Tally the lines of the entries below that hold the word "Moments", and please give only the total.

**Data in this exercise:**
▼

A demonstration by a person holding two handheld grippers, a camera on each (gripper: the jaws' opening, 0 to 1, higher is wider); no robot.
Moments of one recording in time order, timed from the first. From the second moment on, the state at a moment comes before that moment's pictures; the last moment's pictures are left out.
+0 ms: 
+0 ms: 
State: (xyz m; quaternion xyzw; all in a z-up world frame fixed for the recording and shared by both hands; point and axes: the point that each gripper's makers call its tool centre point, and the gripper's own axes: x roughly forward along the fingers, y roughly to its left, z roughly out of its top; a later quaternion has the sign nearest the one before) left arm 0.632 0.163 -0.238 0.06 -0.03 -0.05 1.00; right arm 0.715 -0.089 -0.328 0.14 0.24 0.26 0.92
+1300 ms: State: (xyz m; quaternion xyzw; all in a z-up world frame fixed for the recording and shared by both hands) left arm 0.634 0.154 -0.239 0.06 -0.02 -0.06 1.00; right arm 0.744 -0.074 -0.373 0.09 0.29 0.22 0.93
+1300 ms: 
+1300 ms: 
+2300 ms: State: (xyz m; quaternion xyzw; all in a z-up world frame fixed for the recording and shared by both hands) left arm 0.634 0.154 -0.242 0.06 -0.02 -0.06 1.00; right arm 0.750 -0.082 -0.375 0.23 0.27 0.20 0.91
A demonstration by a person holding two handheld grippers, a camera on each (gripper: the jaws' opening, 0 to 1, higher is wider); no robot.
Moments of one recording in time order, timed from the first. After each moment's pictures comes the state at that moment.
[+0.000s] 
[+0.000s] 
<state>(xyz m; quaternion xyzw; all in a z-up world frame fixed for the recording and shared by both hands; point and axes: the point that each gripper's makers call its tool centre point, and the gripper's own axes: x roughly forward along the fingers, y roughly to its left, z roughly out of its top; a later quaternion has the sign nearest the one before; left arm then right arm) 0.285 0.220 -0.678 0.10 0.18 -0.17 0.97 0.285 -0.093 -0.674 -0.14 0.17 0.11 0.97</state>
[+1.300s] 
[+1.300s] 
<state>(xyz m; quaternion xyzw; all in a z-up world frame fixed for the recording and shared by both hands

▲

**Task answer:** 2